Automated Response Pipeline:

┌─────────────────────────────────────────────────────────────┐
│                    DETECTION → RESPONSE PIPELINE             │
├─────────────────────────────────────────────────────────────┤
│                                                              │
│   ┌──────────┐    ┌──────────┐    ┌──────────┐              │
│   │ Metrics  │───►│ Detection│───►│ Decision │              │
│   │ Collector│    │ Engine   │    │ Engine   │              │
│   └──────────┘    └──────────┘    └────┬─────┘              │
│                                        │                     │
│                         ┌──────────────┼──────────────┐     │
│                         │              │              │     │
│                         ▼              ▼              ▼     │
│                   ┌──────────┐  ┌──────────┐  ┌──────────┐  │
│                   │  Alert   │  │  Scale   │  │   Shed   │  │
│                   │  (Warn)  │  │  (Add)   │  │  (Drop)  │  │
│                   └──────────┘  └──────────┘  └──────────┘  │
│                                                              │
│  Decision Logic:                                             │
│  - WARNING: Alert on-call, monitor closely                   │
│  - CRITICAL + WORSENING: Scale up if possible                │
│  - THRASHING: Immediate load shedding                        │
│                                                              │
└─────────────────────────────────────────────────────────────┘

Response Timing

Response actions have different time scales:

Immediate (seconds): Stop accepting new connections, reject requests
Fast (minutes): Suspend processes, reallocate memory
Slow (minutes-hours): Scale out new instances, add memory

Match response to detection urgency.
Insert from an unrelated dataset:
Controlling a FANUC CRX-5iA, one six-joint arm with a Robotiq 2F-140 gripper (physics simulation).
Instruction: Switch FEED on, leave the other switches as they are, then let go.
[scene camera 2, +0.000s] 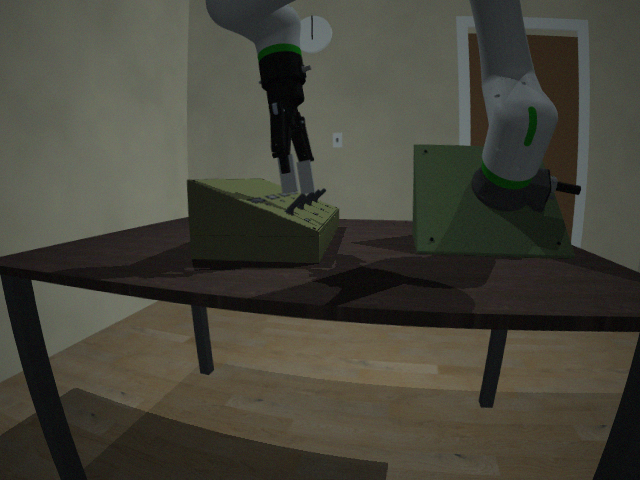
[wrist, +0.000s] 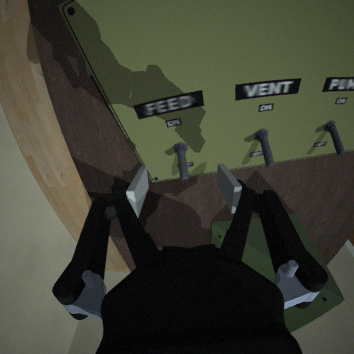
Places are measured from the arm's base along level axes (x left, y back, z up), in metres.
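Pixels of known places: gripper, fingertip midpoint: (scene camera 2: 300, 192) (wrist: 181, 175); arm's base, link origin: (scene camera 2: 501, 188).
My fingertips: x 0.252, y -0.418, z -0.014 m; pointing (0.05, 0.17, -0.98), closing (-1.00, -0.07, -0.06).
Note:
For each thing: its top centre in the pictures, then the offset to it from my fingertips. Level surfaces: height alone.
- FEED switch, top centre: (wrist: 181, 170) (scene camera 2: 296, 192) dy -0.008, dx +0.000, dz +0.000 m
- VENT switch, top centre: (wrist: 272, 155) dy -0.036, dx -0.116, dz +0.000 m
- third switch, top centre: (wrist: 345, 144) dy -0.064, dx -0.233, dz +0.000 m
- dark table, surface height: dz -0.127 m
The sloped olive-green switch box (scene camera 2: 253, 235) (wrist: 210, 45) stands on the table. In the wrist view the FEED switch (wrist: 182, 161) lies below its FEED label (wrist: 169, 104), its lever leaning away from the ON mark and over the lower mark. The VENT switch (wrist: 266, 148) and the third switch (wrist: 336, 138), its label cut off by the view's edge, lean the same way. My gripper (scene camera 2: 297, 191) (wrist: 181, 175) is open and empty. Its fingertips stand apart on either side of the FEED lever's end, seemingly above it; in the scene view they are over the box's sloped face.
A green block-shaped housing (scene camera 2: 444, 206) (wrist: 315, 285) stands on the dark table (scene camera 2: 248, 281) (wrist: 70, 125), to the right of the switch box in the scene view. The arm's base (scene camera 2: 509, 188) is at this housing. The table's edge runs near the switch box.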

Don't wait for slow scaling when immediate shedding is needed.

Module Complete

You have completed Module 4: Thrashing. You now understand:

• Definition: What thrashing is and why it matters • Cause: Insufficient frames relative to working set demand • Symptoms: High page fault rates and paradoxical CPU drops • Detection: Working set analysis, PFF, PSI, composite algorithms, and ML approaches

With this knowledge, you can design, monitor, and operate systems that resist thrashing and recover gracefully when memory pressure rises.